Auf die DB schicht gehören ja dann offensichtlich sachen, wie das starten und beenden der DB, Veränderungen der Einstellungen der DB usw..
Wie ist es aber mit Abfragen? Ich habe das so gemacht, dass ich eine Methode zur Verfügung gestellt habe, die ein SQL-String übergeben bekommt und das Ergebnis zurück gibt? Also man hat keine spezifischen Abfragen?

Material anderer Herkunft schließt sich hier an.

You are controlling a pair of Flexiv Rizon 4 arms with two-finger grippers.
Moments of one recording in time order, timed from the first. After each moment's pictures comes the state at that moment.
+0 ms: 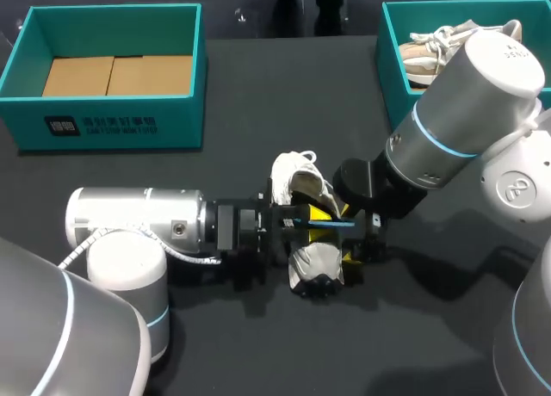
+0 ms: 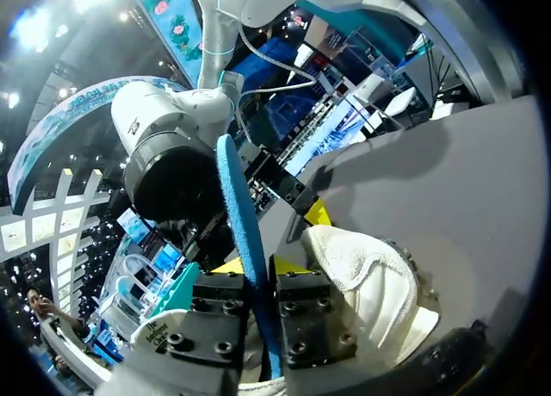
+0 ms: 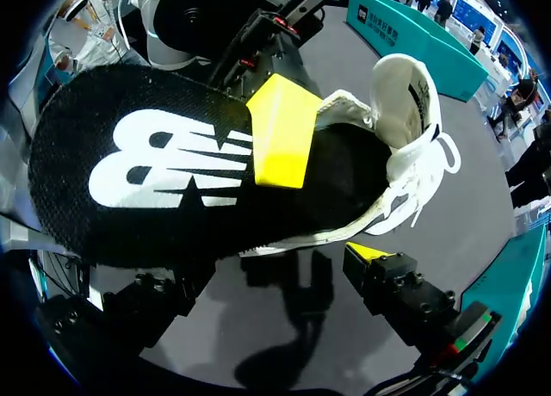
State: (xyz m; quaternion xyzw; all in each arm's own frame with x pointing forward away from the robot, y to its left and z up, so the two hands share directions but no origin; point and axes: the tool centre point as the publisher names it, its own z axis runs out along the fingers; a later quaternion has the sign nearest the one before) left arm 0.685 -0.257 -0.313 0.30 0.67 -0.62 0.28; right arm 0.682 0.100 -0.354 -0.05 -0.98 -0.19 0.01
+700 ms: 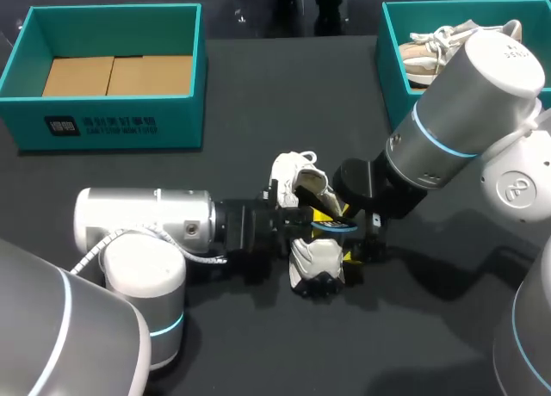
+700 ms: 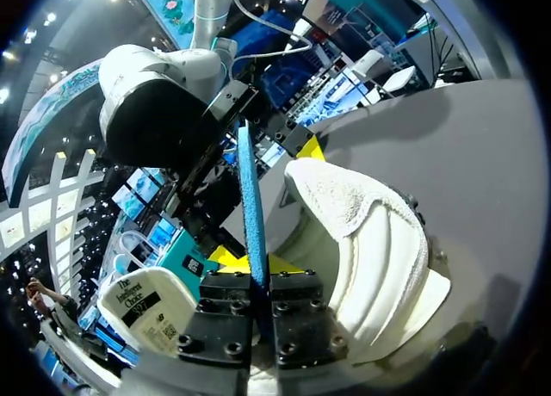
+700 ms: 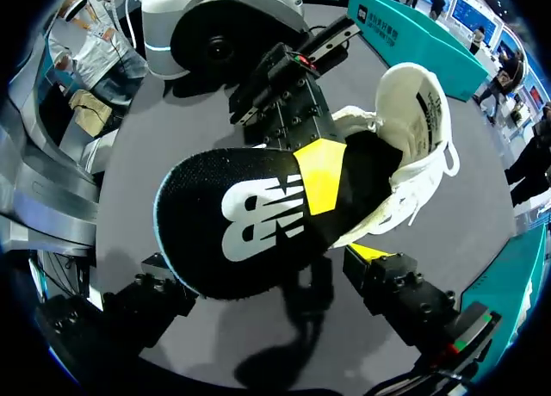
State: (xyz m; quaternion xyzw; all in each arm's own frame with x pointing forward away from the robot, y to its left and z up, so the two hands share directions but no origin) left arm 0.712 -0.261 -0.348 0.28 0.72 -0.56 0.29; right arm 0.682 0.100 -0.354 -0.05 -0.98 -0.19 0.01
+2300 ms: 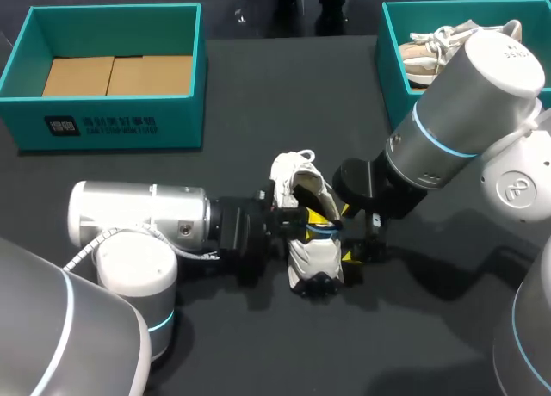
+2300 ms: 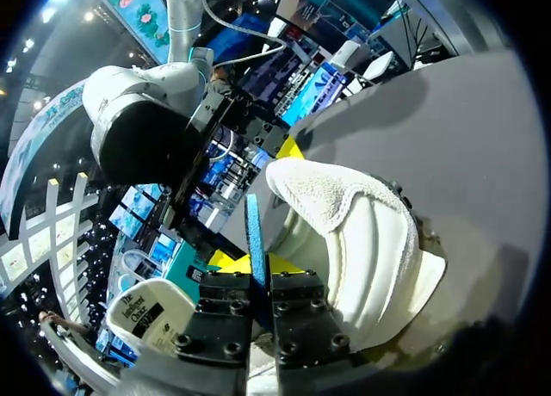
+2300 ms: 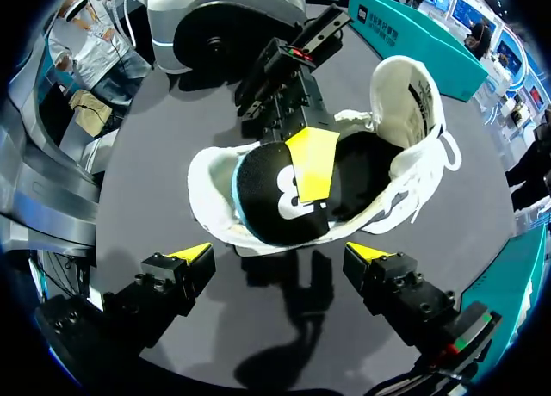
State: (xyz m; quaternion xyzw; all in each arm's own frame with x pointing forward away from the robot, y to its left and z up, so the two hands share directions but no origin) left arm 0.706 -0.255 -0.344 0.34 0.70 -0.55 0.31; right arm 0.682 0.100 -0.354 -0.05 -0.98 -0.19 0.01
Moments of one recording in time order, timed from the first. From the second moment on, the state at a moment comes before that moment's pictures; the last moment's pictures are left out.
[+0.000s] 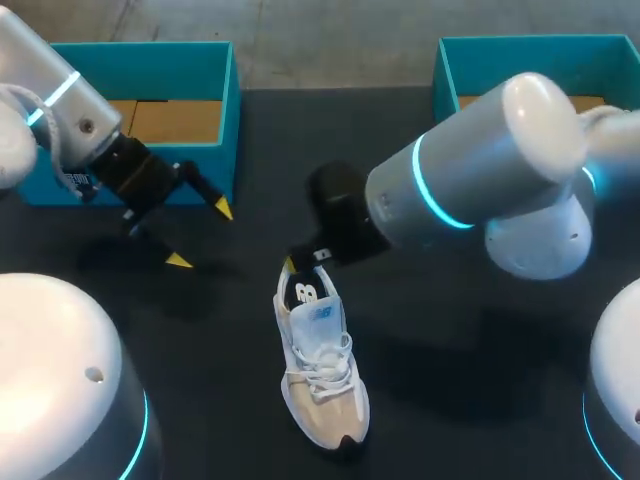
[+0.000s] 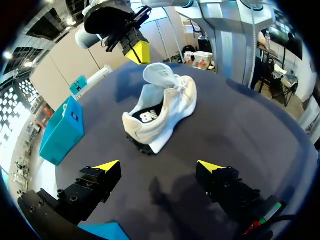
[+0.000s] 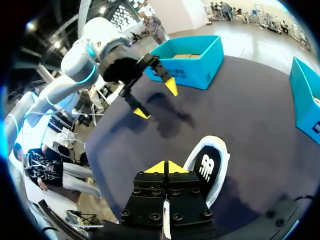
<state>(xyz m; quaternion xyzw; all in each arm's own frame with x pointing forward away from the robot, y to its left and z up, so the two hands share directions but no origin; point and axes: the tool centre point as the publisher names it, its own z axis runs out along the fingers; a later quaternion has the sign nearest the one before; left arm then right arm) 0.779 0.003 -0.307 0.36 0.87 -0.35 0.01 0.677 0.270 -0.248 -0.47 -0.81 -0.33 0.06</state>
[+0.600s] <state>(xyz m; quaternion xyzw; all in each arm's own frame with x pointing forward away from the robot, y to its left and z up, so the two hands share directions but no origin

Das bringt mich dann zur nächsten Frage. Wenn ich das so mache wie oben. Dann baue ich ja quasi auf der Applikationsebene Abfragen zusammen und gebe die Strings nach unten. 
Was mache ich aber dann mit dem Ergebnis? Man bekommt ja ResultSets zurück. Normalerweise würde ich die Daten in Objekte schreiben. Aber dauert es nicht zu lange, wenn die Abfrage viele Daten zurück gibt? Momentan arbeite ich immer nur mit StringArrays, was aber nicht dem Gedanken der OO entrspricht?
Felix


----------



## SlaterB (16. Dez 2009)

mache es so wie es für dich Sinn ergibt, von selbst kann man derartige Konzepte kaum entwickeln,
da müsstest du bei großen Projekten abschauen

allgemein sollte man an außerhalb der DB-Schicht weder SQL noch ResultSet kennen, sondern Methoden wie
List<Person> list = dbLoader.ladePersonenMit(name, alter);
anbieten

Zeit und Aufwand sind sekundär wenn es nicht bemerkbar wird, 2 GHz und 2 GB Speicher wollen auch genutzt werden


----------



## Stinner (16. Dez 2009)

Hi,
wollte halt mal wissen, wie so generell die Meinungen sind. Wie gesagt, auf meiner Applikationsebene stelle ich momentan so Methoden bereit.
In der Methode würde ich aber ja dann einen SQL String haben, den ich an die DB-Schicht gebe, erhalte z.B. einen ResultSet zurück und gebe die Ergebnisse von der Methode in einem Array/List etc. weiter.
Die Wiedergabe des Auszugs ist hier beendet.